Мать Варвары всплеснула руками и горестно заголосила:
– Господи! Греха-то какого!..
– И я, по долгу присяги, обязан донесть! Ведь вы что с бабой сделали? Думаете: встанет? Не встанет! Вот чего вы наработали!..
– Господи! порок-то какой! на всю родню!.. – горестно причитала мать Варвары.
– И бессчастная ты моя дочушка...
– Ну, пущай каторга будет, а я не дам! не дам бабу обнагочать! – плачущим и решительным голосом закричала Филипповна, и фельдшеру ясно стало, что больше ему тут делать нечего.
Он ушел. Марья нагнала его у ворот.
– Алексей Алексеевич, чего я у вас хочу спросить? – сказала она несмело.
– Не знаю... – Он сердито обернулся к ней и встретил лукавый взгляд исподлобья, устремленный на него, в сумерках, такой манящий и поджигающий.
– У вас каплев от испугу нет?.. Хвораю я с испугу... к сердцу подкатывает...

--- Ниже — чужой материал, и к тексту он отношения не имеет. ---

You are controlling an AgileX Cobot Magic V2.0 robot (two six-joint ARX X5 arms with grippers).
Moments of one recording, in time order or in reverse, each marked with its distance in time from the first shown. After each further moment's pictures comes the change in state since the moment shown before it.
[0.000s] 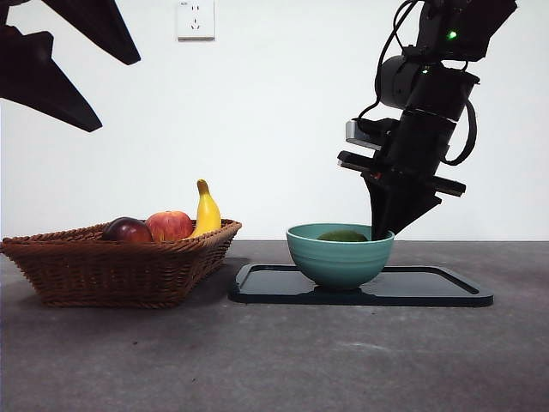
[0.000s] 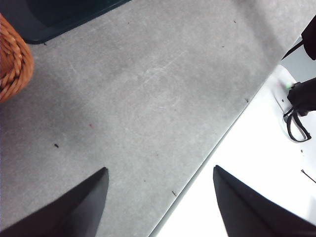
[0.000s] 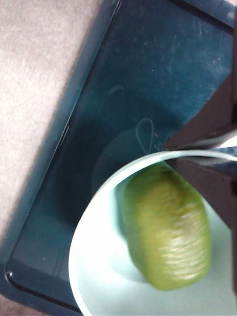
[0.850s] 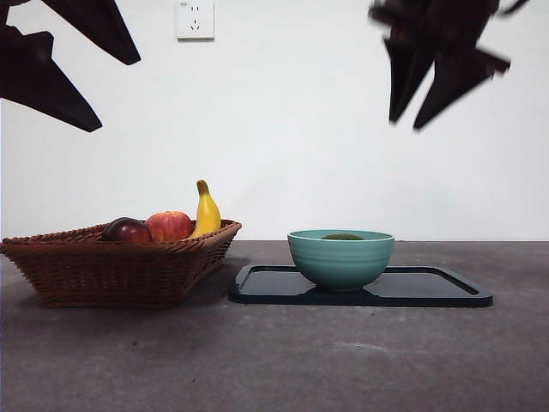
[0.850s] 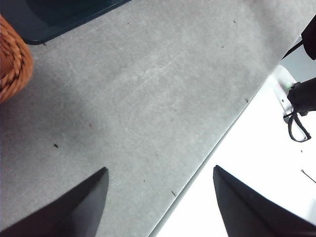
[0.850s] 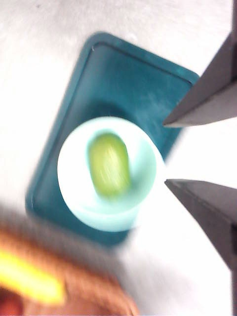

Фельдшер потрепал ее по подбородку.
– Эх, круглая бабочка-то!.. Ну, что ж, приди вечерком, поглядим... «Какой славный человек!» – восторженно подумала Марья и смелее уже сказала:
– Алексей Алексеевич, еще я вас попрошу: не доносите, пожалуйста... ведь можно?..
– Почему же... можно... Только на сапоги с калошами...
– Да ведь, перед истинным Богом – рогатина. Детьми побожусь!..
– А осмотреть-то не дали. Не-ет, мы сами грамотные, – знаем!..
– Вы уж не обижайтесь, Алексей Алексеевич, мама три рубля даст... Не доносите, пожалуйста... Хочь бы Варятка-то очнулась, Бог дал... ведь дети!
Она горестно собрала губы в кучку и стала утирать глаза концом занавески...
...Молодой, здоровый организм Варвары все-таки выдержал весь ужас перенесенной операции, вышел победителем. К покосу она не оправилась, но уже через две недели ехала на возу с сеном и весело переругивалась с Марьей из-за очереди, кому идти возле быков, кому ехать на конском возу.
А Филипповна, когда ее спрашивали: «Ну что ж, баба-то поправилась?» – отвечала певучим голосом:
– И-и, бабу не взяло... Старик вот умирает у меня... Тарани, что ль, облопался, – там страсть, мои милые, и только!.. На взгляд лядащий, а несет как от хорошего быка.